The whole of the data is to be returned without a single change.

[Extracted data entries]
----

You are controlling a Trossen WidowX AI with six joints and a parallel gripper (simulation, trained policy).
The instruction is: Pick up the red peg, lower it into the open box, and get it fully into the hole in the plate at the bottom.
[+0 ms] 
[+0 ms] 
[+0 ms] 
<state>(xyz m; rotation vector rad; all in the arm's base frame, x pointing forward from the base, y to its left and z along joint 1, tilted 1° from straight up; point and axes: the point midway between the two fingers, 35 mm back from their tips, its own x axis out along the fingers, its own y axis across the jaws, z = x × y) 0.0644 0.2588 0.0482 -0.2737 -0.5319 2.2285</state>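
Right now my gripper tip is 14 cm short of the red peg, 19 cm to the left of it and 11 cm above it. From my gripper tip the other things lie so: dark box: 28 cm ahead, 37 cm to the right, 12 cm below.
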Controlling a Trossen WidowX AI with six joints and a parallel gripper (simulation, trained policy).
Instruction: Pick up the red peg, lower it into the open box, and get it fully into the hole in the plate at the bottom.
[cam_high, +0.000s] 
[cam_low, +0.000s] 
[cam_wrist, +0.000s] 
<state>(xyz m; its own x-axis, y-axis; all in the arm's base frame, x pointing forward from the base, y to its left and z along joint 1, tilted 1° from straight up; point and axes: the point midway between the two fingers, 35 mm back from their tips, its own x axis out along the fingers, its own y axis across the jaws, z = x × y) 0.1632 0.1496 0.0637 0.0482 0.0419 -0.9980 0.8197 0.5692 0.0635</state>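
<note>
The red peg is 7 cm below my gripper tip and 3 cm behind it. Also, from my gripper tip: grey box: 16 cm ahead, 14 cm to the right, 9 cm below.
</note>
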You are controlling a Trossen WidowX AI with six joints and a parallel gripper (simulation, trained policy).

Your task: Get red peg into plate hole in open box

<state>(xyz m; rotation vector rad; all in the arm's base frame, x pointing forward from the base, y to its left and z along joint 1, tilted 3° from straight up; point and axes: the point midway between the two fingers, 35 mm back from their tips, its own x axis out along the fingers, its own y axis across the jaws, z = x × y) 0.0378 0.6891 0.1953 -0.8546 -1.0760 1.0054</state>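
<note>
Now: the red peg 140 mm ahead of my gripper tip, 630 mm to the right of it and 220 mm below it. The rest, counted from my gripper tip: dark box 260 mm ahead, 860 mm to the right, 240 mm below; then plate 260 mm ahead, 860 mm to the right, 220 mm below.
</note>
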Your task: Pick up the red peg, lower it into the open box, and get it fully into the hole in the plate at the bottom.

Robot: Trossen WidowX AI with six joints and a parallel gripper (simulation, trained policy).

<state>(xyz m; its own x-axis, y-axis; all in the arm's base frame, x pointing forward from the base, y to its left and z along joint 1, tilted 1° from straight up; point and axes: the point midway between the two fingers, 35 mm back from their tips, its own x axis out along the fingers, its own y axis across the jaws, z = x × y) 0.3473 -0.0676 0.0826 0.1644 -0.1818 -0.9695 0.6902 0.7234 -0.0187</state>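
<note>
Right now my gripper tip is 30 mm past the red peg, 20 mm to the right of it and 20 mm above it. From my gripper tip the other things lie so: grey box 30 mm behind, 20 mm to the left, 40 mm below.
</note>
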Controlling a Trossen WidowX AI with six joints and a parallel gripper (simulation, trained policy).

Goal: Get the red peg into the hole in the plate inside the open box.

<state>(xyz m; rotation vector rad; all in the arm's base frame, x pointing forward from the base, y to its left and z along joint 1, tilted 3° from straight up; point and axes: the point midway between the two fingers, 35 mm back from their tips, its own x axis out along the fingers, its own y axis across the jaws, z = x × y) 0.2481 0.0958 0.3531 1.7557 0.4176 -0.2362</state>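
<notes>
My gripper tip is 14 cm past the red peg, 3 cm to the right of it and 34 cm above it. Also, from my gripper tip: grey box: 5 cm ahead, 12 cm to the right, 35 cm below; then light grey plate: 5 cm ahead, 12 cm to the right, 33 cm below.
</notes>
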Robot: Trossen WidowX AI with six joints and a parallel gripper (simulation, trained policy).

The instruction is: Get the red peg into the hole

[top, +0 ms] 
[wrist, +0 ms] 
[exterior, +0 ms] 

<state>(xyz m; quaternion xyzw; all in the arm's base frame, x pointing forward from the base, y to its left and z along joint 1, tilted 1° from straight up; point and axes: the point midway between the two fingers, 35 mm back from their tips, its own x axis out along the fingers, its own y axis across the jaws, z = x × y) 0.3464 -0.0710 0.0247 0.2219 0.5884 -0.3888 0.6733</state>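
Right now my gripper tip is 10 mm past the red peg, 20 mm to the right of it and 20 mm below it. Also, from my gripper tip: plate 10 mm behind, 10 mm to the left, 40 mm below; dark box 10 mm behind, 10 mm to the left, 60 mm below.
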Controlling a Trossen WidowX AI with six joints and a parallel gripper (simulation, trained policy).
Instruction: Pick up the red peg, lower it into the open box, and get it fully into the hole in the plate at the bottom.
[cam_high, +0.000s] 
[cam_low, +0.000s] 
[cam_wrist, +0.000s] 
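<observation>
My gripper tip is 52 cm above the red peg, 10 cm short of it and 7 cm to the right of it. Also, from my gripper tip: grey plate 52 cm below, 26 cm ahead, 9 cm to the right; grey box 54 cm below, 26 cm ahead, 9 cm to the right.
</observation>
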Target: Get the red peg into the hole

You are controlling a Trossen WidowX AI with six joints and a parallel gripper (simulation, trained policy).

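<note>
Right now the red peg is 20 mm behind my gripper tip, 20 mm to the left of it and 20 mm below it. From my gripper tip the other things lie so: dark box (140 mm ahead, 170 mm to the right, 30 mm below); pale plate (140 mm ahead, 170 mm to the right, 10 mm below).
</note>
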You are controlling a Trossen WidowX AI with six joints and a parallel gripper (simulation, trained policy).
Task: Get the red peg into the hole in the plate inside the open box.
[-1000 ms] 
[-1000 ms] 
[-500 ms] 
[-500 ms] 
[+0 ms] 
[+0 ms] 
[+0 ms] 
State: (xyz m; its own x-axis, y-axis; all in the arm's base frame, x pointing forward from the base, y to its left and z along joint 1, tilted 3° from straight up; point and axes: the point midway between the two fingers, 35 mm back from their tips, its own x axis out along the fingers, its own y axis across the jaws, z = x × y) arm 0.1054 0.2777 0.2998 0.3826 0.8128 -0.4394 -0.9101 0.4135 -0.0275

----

[ANSWER SPACE]
You are controlling a Trossen WidowX AI with six joints and a parallel gripper (simulation, trained policy).
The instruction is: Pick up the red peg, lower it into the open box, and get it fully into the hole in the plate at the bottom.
[+0 ms] 
[+0 ms] 
[+0 ms] 
<state>(xyz m; rotation vector rad; all in the arm's base frame, x pointing forward from the base, y to its left and z along joint 1, tilted 1° from straight up; point and axes: the point midway between the two fingers, 35 mm back from their tips, its own x axis out along the fingers, its own y axis across the jaws, z = x × y) 0.0644 0.2588 0.0482 -0.2737 -0.5319 2.2285</state>
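Right now my gripper tip is 14 cm short of the red peg, 19 cm to the left of it and 11 cm above it. From my gripper tip the other things lie so: dark box: 28 cm ahead, 37 cm to the right, 12 cm below.
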Controlling a Trossen WidowX AI with six joints and a parallel gripper (simulation, trained policy).
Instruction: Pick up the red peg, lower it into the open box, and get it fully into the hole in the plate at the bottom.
[cam_high, +0.000s] 
[cam_low, +0.000s] 
[cam_wrist, +0.000s] 
<state>(xyz m; its own x-axis, y-axis; all in the arm's base frame, x pointing forward from the base, y to its left and z along joint 1, tilted 1° from straight up; point and axes: the point midway between the two fingers, 35 mm back from their tips, its own x axis out along the fingers, its own y axis across the jaws, z = x × y) 0.1632 0.1496 0.0637 0.0482 0.0419 -0.9980 0.8197 0.5692 0.0635</state>
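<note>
The red peg is 7 cm below my gripper tip and 3 cm behind it. Also, from my gripper tip: grey box: 16 cm ahead, 14 cm to the right, 9 cm below.
</note>
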You are controlling a Trossen WidowX AI with six joints and a parallel gripper (simulation, trained policy).

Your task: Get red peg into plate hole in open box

<state>(xyz m; rotation vector rad; all in the arm's base frame, x pointing forward from the base, y to its left and z along joint 1, tilted 3° from straight up; point and axes: the point midway between the two fingers, 35 mm back from their tips, its own x axis out along the fingers, its own y axis across the jaws, z = x × y) 0.0378 0.6891 0.1953 -0.8546 -1.0760 1.0054</state>
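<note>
Now: the red peg 140 mm ahead of my gripper tip, 630 mm to the right of it and 220 mm below it. The rest, counted from my gripper tip: dark box 260 mm ahead, 860 mm to the right, 240 mm below; then plate 260 mm ahead, 860 mm to the right, 220 mm below.
</note>
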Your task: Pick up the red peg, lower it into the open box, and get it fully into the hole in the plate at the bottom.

Robot: Trossen WidowX AI with six joints and a parallel gripper (simulation, trained policy).

<state>(xyz m; its own x-axis, y-axis; all in the arm's base frame, x pointing forward from the base, y to its left and z along joint 1, tilted 1° from straight up; point and axes: the point midway between the two fingers, 35 mm back from their tips, its own x axis out along the fingers, its own y axis across the jaws, z = x × y) 0.3473 -0.0676 0.0826 0.1644 -0.1818 -0.9695 0.6902 0.7234 -0.0187</state>
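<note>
Right now my gripper tip is 30 mm past the red peg, 20 mm to the right of it and 20 mm above it. From my gripper tip the other things lie so: grey box 30 mm behind, 20 mm to the left, 40 mm below.
</note>
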Controlling a Trossen WidowX AI with six joints and a parallel gripper (simulation, trained policy).

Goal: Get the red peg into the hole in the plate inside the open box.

<state>(xyz m; rotation vector rad; all in the arm's base frame, x pointing forward from the base, y to its left and z along joint 1, tilted 3° from straight up; point and axes: the point midway between the two fingers, 35 mm back from their tips, its own x axis out along the fingers, its own y axis across the jaws, z = x × y) 0.2481 0.0958 0.3531 1.7557 0.4176 -0.2362</state>
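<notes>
My gripper tip is 14 cm past the red peg, 3 cm to the right of it and 34 cm above it. Also, from my gripper tip: grey box: 5 cm ahead, 12 cm to the right, 35 cm below; then light grey plate: 5 cm ahead, 12 cm to the right, 33 cm below.
</notes>
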Robot: Trossen WidowX AI with six joints and a parallel gripper (simulation, trained policy).

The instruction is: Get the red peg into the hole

[top, +0 ms] 
[wrist, +0 ms] 
[exterior, +0 ms] 

<state>(xyz m; quaternion xyzw; all in the arm's base frame, x pointing forward from the base, y to its left and z along joint 1, tilted 1° from straight up; point and axes: the point midway between the two fingers, 35 mm back from their tips, its own x axis out along the fingers, its own y axis across the jaws, z = x × y) 0.3464 -0.0710 0.0247 0.2219 0.5884 -0.3888 0.6733</state>
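Right now my gripper tip is 10 mm past the red peg, 20 mm to the right of it and 20 mm below it. Also, from my gripper tip: plate 10 mm behind, 10 mm to the left, 40 mm below; dark box 10 mm behind, 10 mm to the left, 60 mm below.
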Controlling a Trossen WidowX AI with six joints and a parallel gripper (simulation, trained policy).
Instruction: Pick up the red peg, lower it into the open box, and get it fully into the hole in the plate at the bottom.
[cam_high, +0.000s] 
[cam_low, +0.000s] 
[cam_wrist, +0.000s] 
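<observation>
My gripper tip is 52 cm above the red peg, 10 cm short of it and 7 cm to the right of it. Also, from my gripper tip: grey plate 52 cm below, 26 cm ahead, 9 cm to the right; grey box 54 cm below, 26 cm ahead, 9 cm to the right.
</observation>
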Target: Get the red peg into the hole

You are controlling a Trossen WidowX AI with six joints and a parallel gripper (simulation, trained policy).

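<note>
Right now the red peg is 20 mm behind my gripper tip, 20 mm to the left of it and 20 mm below it. From my gripper tip the other things lie so: dark box (140 mm ahead, 170 mm to the right, 30 mm below); pale plate (140 mm ahead, 170 mm to the right, 10 mm below).
</note>
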You are controlling a Trossen WidowX AI with six joints and a parallel gripper (simulation, trained policy).
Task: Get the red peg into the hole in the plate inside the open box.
[-1000 ms] 
[-1000 ms] 
[-500 ms] 
[-500 ms] 
[+0 ms] 
[+0 ms] 
[+0 ms] 
State: (xyz m; its own x-axis, y-axis; all in the arm's base frame, x pointing forward from the base, y to its left and z along joint 1, tilted 3° from straight up; point and axes: the point midway between the two fingers, 35 mm back from their tips, its own x axis out along the fingers, its own y axis across the jaws, z = x × y) arm 0.1054 0.2777 0.2998 0.3826 0.8128 -0.4394 -0.9101 0.4135 -0.0275

Nothing else belongs to the answer.